The promise of Elon’s Twitter is not free speech. It was never actually about free speech—it’s more about the demands of a small group of always-online right-wingers who have baked their brains on the political internet. Rather than express legitimate concerns, they champion bad-faith absurdities like the Constitutional Right to post Hunter Biden’s dick pics on Twitter. They believe that their right to tweet transphobia is worth dying for. And they leveled these misplaced accusations of “censorship” so loudly for so long that somebody rich and jaded enough finally came along and gave them everything they wanted. But unsurprisingly, Musk’s decision to refashion Twitter into an experience that’s only enjoyable to this small group has turned off most of the site’s users. That’s why Zuckerberg pitched Threads as “a friendly public space for conversation.”

A “friendly” social media site is an oxymoron but it’s a common promise for new apps in the era of Musk’s off-the-rails Twitter. Keeping Threads friendly” is not only “possible,” Zuckerberg claims, “it will ultimately be the key to its success.” The billionaire added: “That’s one reason Twitter never succeeded as much as I think it should have, and we want to do it differently.”

Zuckerberg and Meta did not launch Threads in order to make the internet a friendlier place. They did it because Zuckerberg wants to own everything he can. He tried to buy Twitter repeatedly in the late-aughts, when the site was still full of promise. But Threads’ success will at least partially hinge on people looking for a Twitter replacement that’s pleasant if you’re not an always-online right-winger.

Zuckerberg has not yet opened up Threads to advertisers but, eventually, he will. And they will flock there even faster than they fled Twitter. They will make both those decisions because what the right calls “censorship” is just good business for a social media company. Dogs skidding across linoleum kitchen floors are good for business. Pseudoscientific rants about how the coronavirus vaccine causes people to turn into human magnets are not good for business. Already, Threads seems to be discouraging all contentious topics—MSNBC host Mehdi Hasan said that Threads removed a video he posted simply because it referenced and then debunked anti-vax conspiracies.
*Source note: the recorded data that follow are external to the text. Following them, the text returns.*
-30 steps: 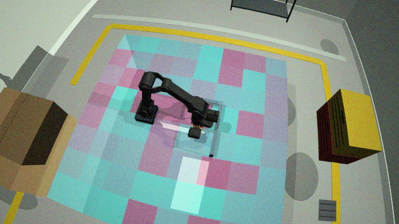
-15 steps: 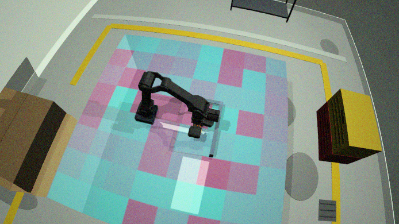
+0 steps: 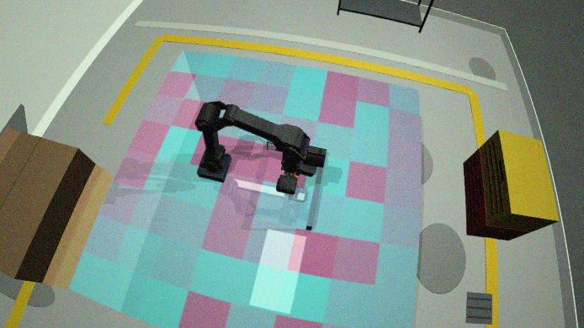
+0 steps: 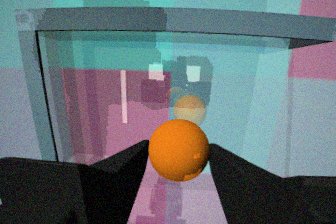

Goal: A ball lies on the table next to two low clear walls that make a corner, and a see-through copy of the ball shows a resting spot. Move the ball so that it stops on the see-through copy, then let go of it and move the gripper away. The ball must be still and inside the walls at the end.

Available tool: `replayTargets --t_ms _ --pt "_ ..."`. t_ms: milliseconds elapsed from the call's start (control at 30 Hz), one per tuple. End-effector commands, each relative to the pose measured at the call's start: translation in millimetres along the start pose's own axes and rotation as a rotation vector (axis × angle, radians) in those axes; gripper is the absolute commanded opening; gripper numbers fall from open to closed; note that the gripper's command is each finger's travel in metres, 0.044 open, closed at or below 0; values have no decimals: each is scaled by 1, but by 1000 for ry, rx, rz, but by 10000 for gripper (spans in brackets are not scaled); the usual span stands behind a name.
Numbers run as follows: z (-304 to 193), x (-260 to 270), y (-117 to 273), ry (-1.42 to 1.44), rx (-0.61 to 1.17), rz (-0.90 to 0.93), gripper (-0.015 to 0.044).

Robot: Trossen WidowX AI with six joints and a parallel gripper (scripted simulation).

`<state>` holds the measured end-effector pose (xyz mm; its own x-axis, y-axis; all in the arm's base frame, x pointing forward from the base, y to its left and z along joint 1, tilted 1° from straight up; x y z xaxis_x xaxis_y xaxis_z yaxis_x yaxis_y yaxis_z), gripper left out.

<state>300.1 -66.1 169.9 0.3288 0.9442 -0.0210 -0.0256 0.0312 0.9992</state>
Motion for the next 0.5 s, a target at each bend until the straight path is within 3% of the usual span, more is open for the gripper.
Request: replayTargets --t_ms 0,200,467 --pt "-4 0 28 0 -1 5 0" --pt "-6 -1 35 0 -1 5 0" --pt "6 -16 -9 0 -2 3 0"
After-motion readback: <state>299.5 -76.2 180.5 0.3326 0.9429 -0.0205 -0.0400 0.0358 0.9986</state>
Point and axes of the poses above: the point midway between the two fingers, 35 mm back from their tips, its own y axis back along the fingers, its own x axis across the jaws, z = x × y, the point moved 5 cm from there along y, back along the fingers, and after that the axes turned 8 degrees about -y, right-handed, at the moved point
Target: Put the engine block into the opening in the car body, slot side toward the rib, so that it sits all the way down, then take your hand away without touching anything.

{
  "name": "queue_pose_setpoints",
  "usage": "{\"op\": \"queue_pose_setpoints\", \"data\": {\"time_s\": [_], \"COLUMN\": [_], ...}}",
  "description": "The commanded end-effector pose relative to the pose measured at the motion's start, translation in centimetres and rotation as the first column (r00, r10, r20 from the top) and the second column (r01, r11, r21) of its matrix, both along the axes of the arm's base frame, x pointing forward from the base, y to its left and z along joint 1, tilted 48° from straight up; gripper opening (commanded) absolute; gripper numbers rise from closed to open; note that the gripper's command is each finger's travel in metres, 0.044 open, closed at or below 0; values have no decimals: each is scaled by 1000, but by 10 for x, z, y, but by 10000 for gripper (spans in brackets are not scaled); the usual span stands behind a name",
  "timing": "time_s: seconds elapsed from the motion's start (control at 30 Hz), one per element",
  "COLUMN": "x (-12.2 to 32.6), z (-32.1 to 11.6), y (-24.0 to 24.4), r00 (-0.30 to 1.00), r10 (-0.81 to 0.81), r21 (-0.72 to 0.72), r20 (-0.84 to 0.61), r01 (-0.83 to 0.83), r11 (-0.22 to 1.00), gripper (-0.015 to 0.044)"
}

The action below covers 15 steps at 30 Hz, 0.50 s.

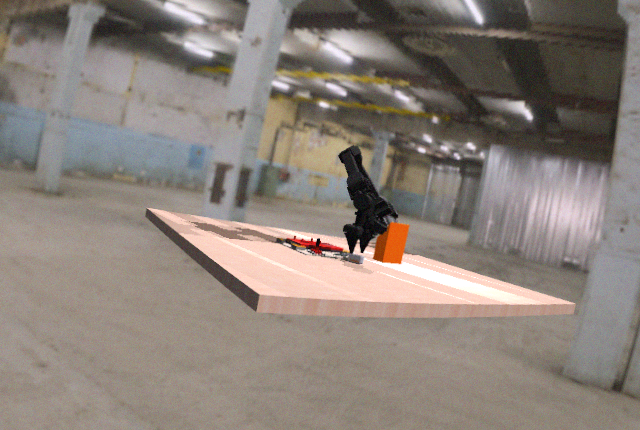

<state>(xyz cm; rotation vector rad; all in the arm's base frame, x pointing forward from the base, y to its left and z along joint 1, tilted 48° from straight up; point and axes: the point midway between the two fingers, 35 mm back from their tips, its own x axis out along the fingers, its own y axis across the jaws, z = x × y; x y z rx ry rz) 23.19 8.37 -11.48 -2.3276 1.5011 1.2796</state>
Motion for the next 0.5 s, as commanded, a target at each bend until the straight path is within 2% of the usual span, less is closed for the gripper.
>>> {"op": "queue_pose_setpoints", "data": {"time_s": [0.0,0.23,0.47], "x": [-2,-1,-1], "z": [-4,-10,-10], "y": [-7,-14,-14], "r00": [1000,1000,1000], "r10": [2,2,2], "r21": [-11,-12,-12], "r20": [-10,-10,-10], "r01": [-2,-2,-2], "r11": [1000,1000,1000], "gripper": [440,440,256]}}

Not that any of this should matter to the right-wingers who are crying censorship, again. There are four microblogging platforms—Gettr, Gab, Truth Social, and Parler—where they are free to post all the anti-vax and election fraud content they want. But the problem with those apps is that they don’t moderate their content and this is an ideology that survives upon its own infinite outrage cycle.

They believe their battle of ideas is legitimized when they run afoul of basic content moderation policies. And so they will keep pushing the line, hoping to cross it so that they can whine about “censorship” and “Marxist social media experiences.”

And nothing that Mark Zuckerberg ever does will ever be good enough. As long as there are mainstream social media platforms, there will be a group of people who claim they are being censored on them—it’s good for their business. Right-wing accusations of censorship are now as much a part of the internet as videos of dogs sliding across linoleum kitchen floors.